INSTRUCTIONS FOR THE TASK:
Return every line below exactly, leaving nothing out.
Start of Block
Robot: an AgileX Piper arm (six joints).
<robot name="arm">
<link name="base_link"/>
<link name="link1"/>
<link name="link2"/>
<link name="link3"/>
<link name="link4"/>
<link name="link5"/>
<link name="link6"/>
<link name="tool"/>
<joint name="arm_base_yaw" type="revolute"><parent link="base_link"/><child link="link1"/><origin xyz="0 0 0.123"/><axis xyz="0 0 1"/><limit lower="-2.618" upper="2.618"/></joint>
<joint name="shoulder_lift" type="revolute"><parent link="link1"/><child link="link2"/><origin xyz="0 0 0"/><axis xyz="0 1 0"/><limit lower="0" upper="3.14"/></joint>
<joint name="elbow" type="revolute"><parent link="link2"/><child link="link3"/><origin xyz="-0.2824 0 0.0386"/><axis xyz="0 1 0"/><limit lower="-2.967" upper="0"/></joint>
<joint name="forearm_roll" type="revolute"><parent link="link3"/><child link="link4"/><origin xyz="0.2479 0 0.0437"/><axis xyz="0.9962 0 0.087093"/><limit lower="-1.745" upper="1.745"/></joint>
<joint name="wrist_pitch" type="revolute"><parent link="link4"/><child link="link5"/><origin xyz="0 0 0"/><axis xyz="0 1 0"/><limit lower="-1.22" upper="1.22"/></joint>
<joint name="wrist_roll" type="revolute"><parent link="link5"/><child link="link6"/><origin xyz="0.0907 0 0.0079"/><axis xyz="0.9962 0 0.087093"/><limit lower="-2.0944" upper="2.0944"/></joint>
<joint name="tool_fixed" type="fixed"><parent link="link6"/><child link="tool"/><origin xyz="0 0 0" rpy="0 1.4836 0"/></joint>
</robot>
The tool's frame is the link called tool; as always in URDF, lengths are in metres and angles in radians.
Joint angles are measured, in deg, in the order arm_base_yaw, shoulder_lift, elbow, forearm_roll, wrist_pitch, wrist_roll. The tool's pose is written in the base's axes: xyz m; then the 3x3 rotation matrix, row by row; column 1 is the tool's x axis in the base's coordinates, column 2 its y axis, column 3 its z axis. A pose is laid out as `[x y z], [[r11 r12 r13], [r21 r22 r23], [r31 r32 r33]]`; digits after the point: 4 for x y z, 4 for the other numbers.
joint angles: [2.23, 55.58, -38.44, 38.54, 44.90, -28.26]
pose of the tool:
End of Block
REPLY:
Robot: an AgileX Piper arm (six joints).
<robot name="arm">
<link name="base_link"/>
<link name="link1"/>
<link name="link2"/>
<link name="link3"/>
<link name="link4"/>
<link name="link5"/>
<link name="link6"/>
<link name="tool"/>
<joint name="arm_base_yaw" type="revolute"><parent link="base_link"/><child link="link1"/><origin xyz="0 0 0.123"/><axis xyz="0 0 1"/><limit lower="-2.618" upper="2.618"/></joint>
<joint name="shoulder_lift" type="revolute"><parent link="link1"/><child link="link2"/><origin xyz="0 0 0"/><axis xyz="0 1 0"/><limit lower="0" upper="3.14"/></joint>
<joint name="elbow" type="revolute"><parent link="link2"/><child link="link3"/><origin xyz="-0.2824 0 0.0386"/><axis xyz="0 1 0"/><limit lower="-2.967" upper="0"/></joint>
<joint name="forearm_roll" type="revolute"><parent link="link3"/><child link="link4"/><origin xyz="0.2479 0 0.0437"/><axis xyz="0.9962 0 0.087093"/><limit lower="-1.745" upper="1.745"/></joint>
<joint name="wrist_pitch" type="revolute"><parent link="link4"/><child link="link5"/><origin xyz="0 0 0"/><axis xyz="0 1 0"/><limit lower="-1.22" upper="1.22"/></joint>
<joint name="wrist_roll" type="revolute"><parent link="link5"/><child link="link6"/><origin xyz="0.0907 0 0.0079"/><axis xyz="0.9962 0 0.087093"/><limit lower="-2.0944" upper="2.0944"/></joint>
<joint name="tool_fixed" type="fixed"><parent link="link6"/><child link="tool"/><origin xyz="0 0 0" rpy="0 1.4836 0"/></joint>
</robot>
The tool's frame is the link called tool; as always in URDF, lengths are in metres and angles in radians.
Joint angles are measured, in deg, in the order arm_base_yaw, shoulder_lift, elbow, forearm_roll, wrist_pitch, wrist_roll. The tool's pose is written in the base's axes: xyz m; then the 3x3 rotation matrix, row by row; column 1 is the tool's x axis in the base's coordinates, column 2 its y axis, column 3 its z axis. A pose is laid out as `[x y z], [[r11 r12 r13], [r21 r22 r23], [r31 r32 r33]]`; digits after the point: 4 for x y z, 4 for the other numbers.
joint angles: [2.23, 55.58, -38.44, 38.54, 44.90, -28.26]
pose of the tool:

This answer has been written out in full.